When the original Luke & The Apostles broke up in mid-August 1967, keyboard player Peter Jermyn (born on November 6, 1946 in Kingston, Ontario) moved to Ottawa where he joined the local band Heart, which was fronted by singer John Martin (Jean Martin). A short while later, Jermyn met former Esquires members Doug Orr (bass) and Robert Coulthart (drums), with whom Jermyn had become familiar while with the Apostles, and invited them to join him and Martin in a new group. (Heart continued with a new organist, Jack Arseneault.)

Formed in August 1968, Modern Rock Quartet and quickly attracted record company interest with their unique sound (a guitarless band was something of an oddity at the time). The band was approached by five US labels (including two major players) and in the end, signed with RCA, which invited them to New York to record material (most of which would remain unreleased).

Jermyn first took the band to Toronto in late 1968, where it played the El Patio (December 10–15). Though based in Ottawa, The MRQ returned to Toronto on numerous occasions throughout 1969 and 1970, playing at the Varsity Stadium (outdoors) on June 22, 1969 with Steppenwolf, Chuck Berry, Blood Sweat & Tears, Johnny Winter, Sly & The Family Stone, Procol Harum, Tiny Tim, Alice Cooper, Al Kooper, The Band, Velvet Underground, Rotary Connection, and others, performing at the Toronto Rock Festival (at Varsity Arena, (indoors) on March 25, 1970 with Canned Heat, The Faces with Rod Stewart and Ronnie Wood MC5, Parliaments & The Funkadelic, and others, and appearing at the Festival Express show at the CNE Stadium on June 27–28, 1970 with The Band, Janis Joplin, The Grateful Dead Mountain, Traffic, Ten Years After, Buddy Guy, Robert Charlebois and others.

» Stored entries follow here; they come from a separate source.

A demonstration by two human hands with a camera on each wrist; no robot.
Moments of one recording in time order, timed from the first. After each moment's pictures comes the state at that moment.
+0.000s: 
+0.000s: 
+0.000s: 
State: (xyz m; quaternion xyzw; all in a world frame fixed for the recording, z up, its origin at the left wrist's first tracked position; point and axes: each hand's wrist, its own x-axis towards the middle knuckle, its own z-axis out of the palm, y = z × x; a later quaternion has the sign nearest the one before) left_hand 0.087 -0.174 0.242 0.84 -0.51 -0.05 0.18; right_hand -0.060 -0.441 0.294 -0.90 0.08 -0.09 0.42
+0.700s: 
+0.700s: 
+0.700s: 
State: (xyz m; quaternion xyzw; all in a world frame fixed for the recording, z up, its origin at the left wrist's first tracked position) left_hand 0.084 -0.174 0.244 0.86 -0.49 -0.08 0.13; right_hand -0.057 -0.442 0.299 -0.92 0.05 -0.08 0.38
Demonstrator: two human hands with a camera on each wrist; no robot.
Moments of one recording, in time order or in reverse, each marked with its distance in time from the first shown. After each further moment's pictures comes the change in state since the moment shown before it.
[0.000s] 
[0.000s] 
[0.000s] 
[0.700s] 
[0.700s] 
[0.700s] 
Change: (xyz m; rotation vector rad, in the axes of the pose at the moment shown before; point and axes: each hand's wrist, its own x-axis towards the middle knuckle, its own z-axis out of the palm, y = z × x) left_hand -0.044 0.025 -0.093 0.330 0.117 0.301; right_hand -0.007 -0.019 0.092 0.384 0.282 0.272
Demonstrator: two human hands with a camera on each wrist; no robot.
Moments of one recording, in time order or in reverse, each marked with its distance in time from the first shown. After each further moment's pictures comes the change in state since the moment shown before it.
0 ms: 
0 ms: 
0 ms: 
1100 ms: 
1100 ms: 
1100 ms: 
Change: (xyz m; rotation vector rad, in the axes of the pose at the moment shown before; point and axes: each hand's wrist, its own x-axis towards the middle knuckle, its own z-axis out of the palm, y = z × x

The group’s lone single, Jermyn’s “Plastic Street”, backed by “Games”, written by Bruce Cockburn and Michael Ferry (Lee Jackson from Jon and Lee & The Checkmates), failed to chart. Both sides were also recorded in French and released by RCA as "Rue Plastique" / "Des Jeux". The group also recorded a couple of tracks that were never released, such as “Revolution” and “Lady of Pleasure”.